Collection entries
= Beginning of Section =

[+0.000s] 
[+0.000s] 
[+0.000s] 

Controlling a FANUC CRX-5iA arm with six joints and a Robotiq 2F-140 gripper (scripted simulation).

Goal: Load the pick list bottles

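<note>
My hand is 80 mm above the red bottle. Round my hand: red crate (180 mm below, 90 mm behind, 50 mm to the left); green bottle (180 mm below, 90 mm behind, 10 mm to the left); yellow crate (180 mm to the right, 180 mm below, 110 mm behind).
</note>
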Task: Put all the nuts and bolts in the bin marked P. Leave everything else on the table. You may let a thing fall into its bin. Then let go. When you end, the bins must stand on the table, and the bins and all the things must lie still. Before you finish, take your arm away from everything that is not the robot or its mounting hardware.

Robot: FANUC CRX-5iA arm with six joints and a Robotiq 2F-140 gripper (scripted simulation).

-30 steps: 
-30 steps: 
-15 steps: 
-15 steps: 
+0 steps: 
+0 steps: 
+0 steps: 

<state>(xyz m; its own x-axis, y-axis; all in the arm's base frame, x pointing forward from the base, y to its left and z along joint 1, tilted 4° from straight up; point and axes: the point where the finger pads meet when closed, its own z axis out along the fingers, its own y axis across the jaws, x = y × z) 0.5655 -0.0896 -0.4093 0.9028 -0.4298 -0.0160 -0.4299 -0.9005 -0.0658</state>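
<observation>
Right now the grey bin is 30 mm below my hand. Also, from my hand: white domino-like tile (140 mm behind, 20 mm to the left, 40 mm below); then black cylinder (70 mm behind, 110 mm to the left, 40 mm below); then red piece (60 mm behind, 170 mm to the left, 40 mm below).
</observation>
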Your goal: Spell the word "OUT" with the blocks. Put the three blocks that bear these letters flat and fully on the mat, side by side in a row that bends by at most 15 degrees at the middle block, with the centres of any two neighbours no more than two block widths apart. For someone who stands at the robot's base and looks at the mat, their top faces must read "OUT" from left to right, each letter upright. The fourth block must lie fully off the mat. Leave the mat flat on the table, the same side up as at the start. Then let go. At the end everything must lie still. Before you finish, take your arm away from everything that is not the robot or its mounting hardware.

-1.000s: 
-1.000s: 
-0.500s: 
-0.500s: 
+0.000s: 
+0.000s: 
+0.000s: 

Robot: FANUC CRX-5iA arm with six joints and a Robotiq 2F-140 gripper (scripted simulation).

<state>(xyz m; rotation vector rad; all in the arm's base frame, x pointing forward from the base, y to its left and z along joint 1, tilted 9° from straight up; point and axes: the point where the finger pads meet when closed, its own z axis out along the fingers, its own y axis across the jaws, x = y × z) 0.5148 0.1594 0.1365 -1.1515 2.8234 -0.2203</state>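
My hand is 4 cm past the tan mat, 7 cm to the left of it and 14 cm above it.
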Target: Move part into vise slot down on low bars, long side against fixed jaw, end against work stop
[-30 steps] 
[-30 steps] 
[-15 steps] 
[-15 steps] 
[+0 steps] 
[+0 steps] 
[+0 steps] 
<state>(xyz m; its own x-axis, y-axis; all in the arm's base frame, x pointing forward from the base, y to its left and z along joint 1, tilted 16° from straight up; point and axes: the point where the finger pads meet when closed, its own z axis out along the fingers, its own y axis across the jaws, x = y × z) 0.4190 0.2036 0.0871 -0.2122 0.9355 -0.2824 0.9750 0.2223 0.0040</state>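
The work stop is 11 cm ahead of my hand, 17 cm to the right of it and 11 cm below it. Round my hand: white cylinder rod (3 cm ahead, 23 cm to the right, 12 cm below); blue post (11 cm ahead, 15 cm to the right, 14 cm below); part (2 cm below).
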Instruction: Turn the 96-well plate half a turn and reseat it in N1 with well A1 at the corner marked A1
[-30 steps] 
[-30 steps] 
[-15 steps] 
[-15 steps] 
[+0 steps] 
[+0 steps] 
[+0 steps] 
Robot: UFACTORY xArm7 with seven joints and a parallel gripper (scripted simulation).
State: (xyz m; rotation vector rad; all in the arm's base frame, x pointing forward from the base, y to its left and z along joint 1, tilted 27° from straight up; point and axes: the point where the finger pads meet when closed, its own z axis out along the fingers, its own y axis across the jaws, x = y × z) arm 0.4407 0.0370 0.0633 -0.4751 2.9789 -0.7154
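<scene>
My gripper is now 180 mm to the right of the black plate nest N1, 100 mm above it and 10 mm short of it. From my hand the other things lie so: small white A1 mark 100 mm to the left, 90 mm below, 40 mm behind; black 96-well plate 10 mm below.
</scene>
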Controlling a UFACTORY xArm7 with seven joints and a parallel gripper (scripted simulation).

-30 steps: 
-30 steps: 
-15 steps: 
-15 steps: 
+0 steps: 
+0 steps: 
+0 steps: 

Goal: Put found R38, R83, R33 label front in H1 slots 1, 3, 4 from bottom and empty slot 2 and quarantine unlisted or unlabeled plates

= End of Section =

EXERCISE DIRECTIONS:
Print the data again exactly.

RESPONSE:
[+0.000s] 
[+0.000s] 
[+0.000s] 

Controlling a FANUC CRX-5iA arm with six joints and a Robotiq 2F-140 gripper (scripted simulation).

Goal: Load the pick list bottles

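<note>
My hand is 80 mm above the red bottle. Round my hand: red crate (180 mm below, 90 mm behind, 50 mm to the left); green bottle (180 mm below, 90 mm behind, 10 mm to the left); yellow crate (180 mm to the right, 180 mm below, 110 mm behind).
</note>
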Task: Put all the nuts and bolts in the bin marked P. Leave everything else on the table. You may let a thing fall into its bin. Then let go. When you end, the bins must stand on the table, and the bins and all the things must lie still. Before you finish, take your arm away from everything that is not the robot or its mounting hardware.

Robot: FANUC CRX-5iA arm with six joints and a Robotiq 2F-140 gripper (scripted simulation).

-30 steps: 
-30 steps: 
-15 steps: 
-15 steps: 
+0 steps: 
+0 steps: 
+0 steps: 

<state>(xyz m; its own x-axis, y-axis; all in the arm's base frame, x pointing forward from the base, y to its left and z along joint 1, tilted 4° from straight up; point and axes: the point where the finger pads meet when closed, its own z axis out along the fingers, its own y axis across the jaws, x = y × z) 0.5655 -0.0896 -0.4093 0.9028 -0.4298 -0.0160 -0.4299 -0.9005 -0.0658</state>
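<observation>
Right now the grey bin is 30 mm below my hand. Also, from my hand: white domino-like tile (140 mm behind, 20 mm to the left, 40 mm below); then black cylinder (70 mm behind, 110 mm to the left, 40 mm below); then red piece (60 mm behind, 170 mm to the left, 40 mm below).
</observation>
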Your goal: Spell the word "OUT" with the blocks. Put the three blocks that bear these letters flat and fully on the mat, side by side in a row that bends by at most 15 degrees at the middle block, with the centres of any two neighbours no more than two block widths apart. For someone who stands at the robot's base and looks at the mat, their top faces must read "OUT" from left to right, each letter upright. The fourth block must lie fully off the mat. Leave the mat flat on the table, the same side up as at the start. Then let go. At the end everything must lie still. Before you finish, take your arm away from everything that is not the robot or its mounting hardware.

-1.000s: 
-1.000s: 
-0.500s: 
-0.500s: 
+0.000s: 
+0.000s: 
+0.000s: 

Robot: FANUC CRX-5iA arm with six joints and a Robotiq 2F-140 gripper (scripted simulation).

<state>(xyz m; rotation vector rad; all in the arm's base frame, x pointing forward from the base, y to its left and z along joint 1, tilted 9° from straight up; point and axes: the point where the finger pads meet when closed, its own z axis out along the fingers, its own y axis across the jaws, x = y × z) 0.5148 0.1594 0.1365 -1.1515 2.8234 -0.2203</state>
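My hand is 4 cm past the tan mat, 7 cm to the left of it and 14 cm above it.
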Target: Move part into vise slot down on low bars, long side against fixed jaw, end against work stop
[-30 steps] 
[-30 steps] 
[-15 steps] 
[-15 steps] 
[+0 steps] 
[+0 steps] 
[+0 steps] 
<state>(xyz m; its own x-axis, y-axis; all in the arm's base frame, x pointing forward from the base, y to its left and z along joint 1, tilted 16° from straight up; point and axes: the point where the finger pads meet when closed, its own z axis out along the fingers, its own y axis across the jaws, x = y × z) 0.4190 0.2036 0.0871 -0.2122 0.9355 -0.2824 0.9750 0.2223 0.0040</state>
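The work stop is 11 cm ahead of my hand, 17 cm to the right of it and 11 cm below it. Round my hand: white cylinder rod (3 cm ahead, 23 cm to the right, 12 cm below); blue post (11 cm ahead, 15 cm to the right, 14 cm below); part (2 cm below).
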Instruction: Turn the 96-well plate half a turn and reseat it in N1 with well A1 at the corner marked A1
[-30 steps] 
[-30 steps] 
[-15 steps] 
[-15 steps] 
[+0 steps] 
[+0 steps] 
[+0 steps] 
Robot: UFACTORY xArm7 with seven joints and a parallel gripper (scripted simulation).
State: (xyz m; rotation vector rad; all in the arm's base frame, x pointing forward from the base, y to its left and z along joint 1, tilted 27° from straight up; point and axes: the point where the finger pads meet when closed, its own z axis out along the fingers, its own y axis across the jaws, x = y × z) arm 0.4407 0.0370 0.0633 -0.4751 2.9789 -0.7154
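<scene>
My gripper is now 180 mm to the right of the black plate nest N1, 100 mm above it and 10 mm short of it. From my hand the other things lie so: small white A1 mark 100 mm to the left, 90 mm below, 40 mm behind; black 96-well plate 10 mm below.
</scene>
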Controlling a UFACTORY xArm7 with seven joints and a parallel gripper (scripted simulation).

-30 steps: 
-30 steps: 
-15 steps: 
-15 steps: 
+0 steps: 
+0 steps: 
+0 steps: 

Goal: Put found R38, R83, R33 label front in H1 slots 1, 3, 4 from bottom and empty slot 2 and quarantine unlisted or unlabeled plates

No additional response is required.